Equilibrium Constant Calculations

The Equilibrium Constant ($K_{eq}$): This value represents the ratio of the mathematical product of the concentrations (or pressures) of the reaction products to those of the reactants, each raised to the power of their stoichiometric coefficients.

$K_c$ vs. $K_p$: Calculations are typically performed using molarity ($mol \cdot dm^{-3}$) for aqueous or gaseous systems, denoted as $K_c$, or using partial pressures for gaseous systems, denoted as $K_p$.

The Law of Mass Action: For a general reversible reaction $aA + bB \rightleftharpoons cC + dD$, the equilibrium expression is defined as $K = \frac{[C]^c [D]^d}{[A]^a [B]^b}$, where square brackets denote equilibrium concentrations.

Exclusion of Pure Phases: Pure solids ($s$) and pure liquids ($l$) are excluded from the equilibrium expression because their effective concentrations (activities) remain constant throughout the reaction.

Initial (I): The first step involves listing the starting concentrations or pressures of all species before the reaction begins, often with products starting at zero.

Change (C): This row tracks the shift toward equilibrium using a variable $x$, where the change for each species is proportional to its stoichiometric coefficient (e.g., $-2x$ for a reactant with a coefficient of 2).

Equilibrium (E): The final row represents the sum of the Initial and Change rows ($E = I + C$), providing the algebraic expressions used in the equilibrium constant formula.

Solving for $x$: Once the equilibrium expressions are substituted into the $K$ formula, algebraic methods (such as the quadratic formula or approximations for very small $K$ values) are used to find the value of $x$.

Partial Pressure Fundamentals: In a mixture of gases, the partial pressure of an individual gas is the pressure it would exert if it occupied the container alone.

Mole Fraction Approach: Partial pressure ($P_i$) can be calculated by multiplying the mole fraction of the gas (moles of gas $i$ divided by total moles) by the total pressure of the system ($P_{total}$).

$K_p$ Expression: Similar to $K_c$, the $K_p$ expression uses partial pressures: $K_p = \frac{(P_C)^c (P_D)^d}{(P_A)^a (P_B)^b}$.

Units of $K_p$: The units for $K_p$ depend on the difference in the number of moles of gaseous products and reactants, typically expressed in $Pa$, $kPa$, or $atm$ raised to the appropriate power.

The Reaction Quotient ($Q$): $Q$ is calculated using the same formula as $K$, but with concentrations or pressures measured at any specific moment in time, not necessarily at equilibrium.

Predicting Direction: Comparing $Q$ to $K$ determines which way the reaction will shift to reach equilibrium.

Verify the Balanced Equation: Always ensure the chemical equation is balanced before writing the $K$ expression, as coefficients directly become exponents.

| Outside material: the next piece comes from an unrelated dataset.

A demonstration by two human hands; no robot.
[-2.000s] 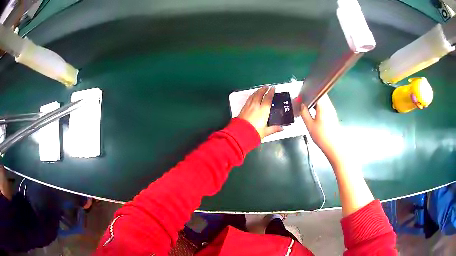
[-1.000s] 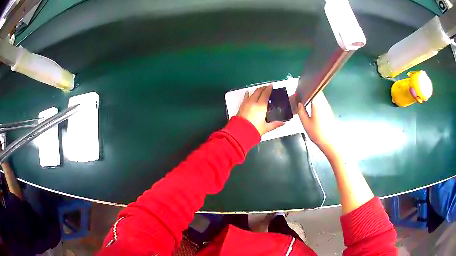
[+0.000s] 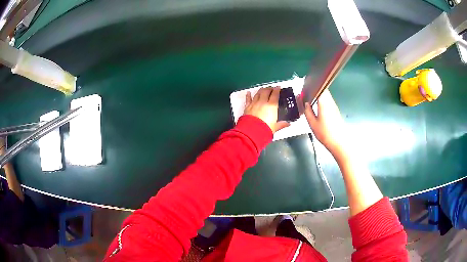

Check the Phase Labels: Be vigilant for $(s)$ and $(l)$ symbols; including these in your calculation is a frequent source of error.

Volume Consistency: When given moles and volume, always convert to concentration ($mol \cdot dm^{-3}$) before substituting into the $K_c$ expression, unless the volume terms cancel out.

Significant Figures: Match the precision of your final $K$ value to the least precise measurement provided in the problem (usually 2 or 3 significant figures).